Para tanto, saber o porquê de se planejar faz-se necessário, pois o professor precisa compreender e ter a consciência da importância de seu papel para a sociedade, assim Freire (2002, p. 109), contribui afirmando que:

Saber que não posso passar desapercebido pelos alunos, e que a maneira como me percebem me ajuda ou desajuda no cumprimento de minha tarefa de professor, aumenta em mim os cuidados com o meu desempenho. Se a minha opção é

democrática, progressiva, não posso ter uma prática reacionária, autoritária, elitista. Não posso discriminar o aluno em nome de nenhum motivo.

Assim, o planejamento não é uma ação neutra, inerente aos fatos que compõem a educação e o próprio ambiente escolar, o planejamento é o momento de tomadas de decisões, é também um meio para que aconteça a mediação pedagógica e, esta ação é viva e principalmente decisiva.

Luckesi, (1994, p.170), afirma que: “Definida a ação, vamos à execução. Na pedagogia que vimos tentando definir, o exercício das atividades não possui um receituário definido, por isso não pode ser maquinal ou costumeiro”.
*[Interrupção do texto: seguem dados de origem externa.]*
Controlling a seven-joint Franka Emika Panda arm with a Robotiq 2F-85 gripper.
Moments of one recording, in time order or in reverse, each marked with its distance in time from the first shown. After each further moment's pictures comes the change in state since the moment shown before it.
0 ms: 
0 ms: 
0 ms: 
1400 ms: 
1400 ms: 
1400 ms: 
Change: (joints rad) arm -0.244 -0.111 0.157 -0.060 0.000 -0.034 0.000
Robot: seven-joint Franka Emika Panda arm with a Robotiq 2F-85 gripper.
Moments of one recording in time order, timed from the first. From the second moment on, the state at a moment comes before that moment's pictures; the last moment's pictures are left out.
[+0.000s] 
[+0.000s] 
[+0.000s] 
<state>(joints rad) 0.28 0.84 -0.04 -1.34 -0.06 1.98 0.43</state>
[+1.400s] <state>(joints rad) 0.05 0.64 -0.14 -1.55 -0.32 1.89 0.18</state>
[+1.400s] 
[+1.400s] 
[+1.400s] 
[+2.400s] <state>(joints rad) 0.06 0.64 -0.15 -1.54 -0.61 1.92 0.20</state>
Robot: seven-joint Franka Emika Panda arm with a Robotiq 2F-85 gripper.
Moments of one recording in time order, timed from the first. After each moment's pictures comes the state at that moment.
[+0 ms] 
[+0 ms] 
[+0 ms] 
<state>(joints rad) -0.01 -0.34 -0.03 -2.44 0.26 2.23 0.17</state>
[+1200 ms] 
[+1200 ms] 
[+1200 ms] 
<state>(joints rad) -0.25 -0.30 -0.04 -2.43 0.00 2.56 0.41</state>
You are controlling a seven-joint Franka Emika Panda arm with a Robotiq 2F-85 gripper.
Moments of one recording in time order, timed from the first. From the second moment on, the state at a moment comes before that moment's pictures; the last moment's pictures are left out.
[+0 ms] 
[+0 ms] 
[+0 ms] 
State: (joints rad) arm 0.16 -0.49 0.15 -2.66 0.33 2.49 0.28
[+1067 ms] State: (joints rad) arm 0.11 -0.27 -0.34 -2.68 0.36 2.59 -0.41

O ato de planejar deve ser repensado constantemente, pois todos os dias, a cada nova atividade deve-se estar consciente do que vamos fazer e na execução do planejamento deve estar clara a finalidade do que se colocará m prática, por isso ação e reflexão devem sempre estar caminhando juntas.

CONCLUSÃO

  Concluímos e percebemos que a função do planejamento realmente não é muito fácil de ser delimitada, ou seja, é bem abrangente, pois sobre a educação recai uma grande responsabilidade, a de transformar, a de libertar, a de conscientizar e tantas outras palavras que aqui poderiam ser utilizadas.

Pensando em uma educação voltada para a transformação, focada em um ser humano político e social é que percebemos a importância do planejamento ser instrumento capaz de contribuir para que ocorra essa transformação.

O grande desafio da educação talvez seja fazer com que os conteúdos que se ensina estabeleçam relações significativas com os interesses dos alunos, romper com o tradicionalismo, que acredita que inserindo os alunos futuramente na sociedade, desempenhando uma profissão, cumpre seu papel, porém isso não basta, não é o suficiente

estar inserido em uma sociedade se não faço parte dela, se não sou atuante sobre ela, se não posso tomar decisões e ser realmente valorizado.

Mas, a verdade é que a educação vislumbra esperança, esperança de mudança no mundo em que vivemos, pode soar como demagogia, ou até mesmo como utopia, mas é isso que temos que aqui enfatizar, é função da escola sim fazer acreditar que através dela podemos ascender socialmente, realmente conhecer e transformar a sociedade, enxergando-nos com seres atuantes e capazes de fazer diferença, essas ao menos são perspectivas daqueles que acreditam na educação.

Assim, o planejamento exercerá adequadamente seu papel na medida em que estiver em plena sintonia com os conteúdos, ser flexível para contemplar a realidade dos educandos, promover a aprendizagem e avaliar o processo educativo como um todo, pesquisar e estar em constante formação para poder criar, ter claro seu objetivo, mas acima de tudo assumir seu papel de educador, cuja prática revela sua teoria.